On his ranch, Mr. Wintch drove up to a juniper-dotted hillside where a few years before, state wildlife workers had fenced in eight-foot squares with wire mesh to study the effect of grazing. In the protection of the squares, tawny tufts of Indian rice grass nodded in the breeze. Outside the squares, hard-packed dirt held a few vestiges of grass cropped down to nubs.
“This is all horses,” he said. “I haven’t put out cattle here at all this year.”
Last fall, the Bureau of Land Management sent a letter to Mr. Wintch and a dozen other ranchers in the region, saying that wild horses were increasing and that with no money for roundups, the ranchers should voluntarily cut their herds by half.
So this spring, Mr. Wintch sold a third of his cattle and let the rest out in his hayfields, where, he said, they will eat about $150,000 in winter hay.
“We can’t last out here if this continues,” Mr. Wintch said.
The Bureau of Land Management replied to the lawsuit by Mr. Wintch and the group of other local ranchers last week, denying it has violated federal law by failing to control horse populations.

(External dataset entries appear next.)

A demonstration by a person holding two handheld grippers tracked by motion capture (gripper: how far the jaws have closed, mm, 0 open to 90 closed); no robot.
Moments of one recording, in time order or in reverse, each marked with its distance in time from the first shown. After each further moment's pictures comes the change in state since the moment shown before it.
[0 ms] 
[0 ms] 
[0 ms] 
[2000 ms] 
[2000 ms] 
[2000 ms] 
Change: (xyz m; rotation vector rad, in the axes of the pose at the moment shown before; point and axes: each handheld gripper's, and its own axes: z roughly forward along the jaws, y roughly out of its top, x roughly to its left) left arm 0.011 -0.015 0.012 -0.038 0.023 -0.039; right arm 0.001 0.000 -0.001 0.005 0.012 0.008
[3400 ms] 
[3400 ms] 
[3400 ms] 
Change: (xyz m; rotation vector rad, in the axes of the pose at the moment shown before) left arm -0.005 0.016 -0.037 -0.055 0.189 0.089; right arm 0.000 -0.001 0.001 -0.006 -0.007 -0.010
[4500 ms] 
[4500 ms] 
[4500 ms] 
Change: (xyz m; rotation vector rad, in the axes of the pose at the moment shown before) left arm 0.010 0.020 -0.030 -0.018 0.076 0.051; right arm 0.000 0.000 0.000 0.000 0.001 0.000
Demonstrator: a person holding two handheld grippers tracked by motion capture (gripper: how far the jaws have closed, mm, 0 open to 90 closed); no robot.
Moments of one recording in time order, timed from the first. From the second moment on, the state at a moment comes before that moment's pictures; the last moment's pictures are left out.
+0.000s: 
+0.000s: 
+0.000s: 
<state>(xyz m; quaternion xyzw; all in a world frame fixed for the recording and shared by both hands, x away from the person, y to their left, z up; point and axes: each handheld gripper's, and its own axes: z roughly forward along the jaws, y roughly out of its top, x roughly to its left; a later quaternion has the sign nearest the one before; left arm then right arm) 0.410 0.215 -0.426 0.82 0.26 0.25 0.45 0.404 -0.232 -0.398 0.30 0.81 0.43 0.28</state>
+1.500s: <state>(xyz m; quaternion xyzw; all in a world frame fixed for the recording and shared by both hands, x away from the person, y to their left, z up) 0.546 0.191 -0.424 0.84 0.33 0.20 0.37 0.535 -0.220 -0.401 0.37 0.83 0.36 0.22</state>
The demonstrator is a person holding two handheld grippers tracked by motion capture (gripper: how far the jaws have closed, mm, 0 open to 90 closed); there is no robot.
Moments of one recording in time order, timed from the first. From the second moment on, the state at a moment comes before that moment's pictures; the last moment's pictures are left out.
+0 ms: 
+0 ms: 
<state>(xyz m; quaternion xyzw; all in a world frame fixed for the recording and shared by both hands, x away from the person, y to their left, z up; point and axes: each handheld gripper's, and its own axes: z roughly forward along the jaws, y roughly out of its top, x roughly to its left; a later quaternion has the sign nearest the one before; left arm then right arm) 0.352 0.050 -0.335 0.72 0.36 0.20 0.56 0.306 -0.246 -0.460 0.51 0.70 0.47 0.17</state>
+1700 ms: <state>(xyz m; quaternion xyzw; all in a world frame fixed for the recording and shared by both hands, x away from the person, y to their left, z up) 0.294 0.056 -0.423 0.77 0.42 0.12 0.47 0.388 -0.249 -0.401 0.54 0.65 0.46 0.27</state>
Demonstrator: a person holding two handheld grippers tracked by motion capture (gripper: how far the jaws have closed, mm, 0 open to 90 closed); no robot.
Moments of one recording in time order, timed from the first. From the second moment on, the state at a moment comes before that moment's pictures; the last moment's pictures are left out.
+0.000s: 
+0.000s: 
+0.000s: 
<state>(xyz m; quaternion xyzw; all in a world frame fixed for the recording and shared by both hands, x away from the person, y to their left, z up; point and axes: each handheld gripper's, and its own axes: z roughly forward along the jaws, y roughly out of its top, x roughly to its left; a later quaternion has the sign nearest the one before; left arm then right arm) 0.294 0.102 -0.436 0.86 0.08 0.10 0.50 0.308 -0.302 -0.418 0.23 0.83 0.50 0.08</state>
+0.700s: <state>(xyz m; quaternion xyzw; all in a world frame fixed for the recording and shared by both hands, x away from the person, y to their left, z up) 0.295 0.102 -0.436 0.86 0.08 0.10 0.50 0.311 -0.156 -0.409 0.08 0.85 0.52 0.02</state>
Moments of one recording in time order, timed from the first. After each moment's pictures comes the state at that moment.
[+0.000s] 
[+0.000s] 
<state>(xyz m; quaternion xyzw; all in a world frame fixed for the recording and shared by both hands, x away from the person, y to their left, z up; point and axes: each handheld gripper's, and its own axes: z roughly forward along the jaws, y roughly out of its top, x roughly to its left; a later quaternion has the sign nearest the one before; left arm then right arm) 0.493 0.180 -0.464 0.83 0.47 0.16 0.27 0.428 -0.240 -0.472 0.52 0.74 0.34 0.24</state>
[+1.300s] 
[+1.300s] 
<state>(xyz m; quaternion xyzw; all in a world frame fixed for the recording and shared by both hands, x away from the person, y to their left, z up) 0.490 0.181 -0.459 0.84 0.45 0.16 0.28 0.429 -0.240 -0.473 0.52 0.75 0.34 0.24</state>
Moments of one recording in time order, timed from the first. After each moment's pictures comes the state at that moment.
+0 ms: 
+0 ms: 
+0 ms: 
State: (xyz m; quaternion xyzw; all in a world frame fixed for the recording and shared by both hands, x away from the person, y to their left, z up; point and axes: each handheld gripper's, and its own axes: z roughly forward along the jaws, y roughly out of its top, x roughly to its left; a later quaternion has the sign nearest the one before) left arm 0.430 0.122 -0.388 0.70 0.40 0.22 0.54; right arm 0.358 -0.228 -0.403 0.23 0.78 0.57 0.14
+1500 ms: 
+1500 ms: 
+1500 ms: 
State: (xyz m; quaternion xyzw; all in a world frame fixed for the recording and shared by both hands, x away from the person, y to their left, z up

“We don’t want to sue, but this is killing us financially,” said Tammy Pearson, who ranches near Mr. Wintch.
This summer, she kept her cattle out of the Bureau of Land Management pasture she leases because, she said, the horses had eaten the grass.
“It’s not a horse issue,” she said, looking across the pasture, where about 60 wild horses grazed. “It’s a range health issue. This land is getting beat up pretty good. Sure, it’s easy to blame the ranchers, but if you took us all off the land, you still wouldn’t solve the problem. The horses would just continue to expand. And then what?”
She chuckled at a small gray colt gamboling after its mother, and then, like many ranchers, wondered aloud why the 50,000 horses in storage could not be slaughtered and the meat put to some use.
“The situation we have right now is kind of insane,” she said. “People just think horses should be free, and as long as they are free they’ll be fine. But it’s not true.”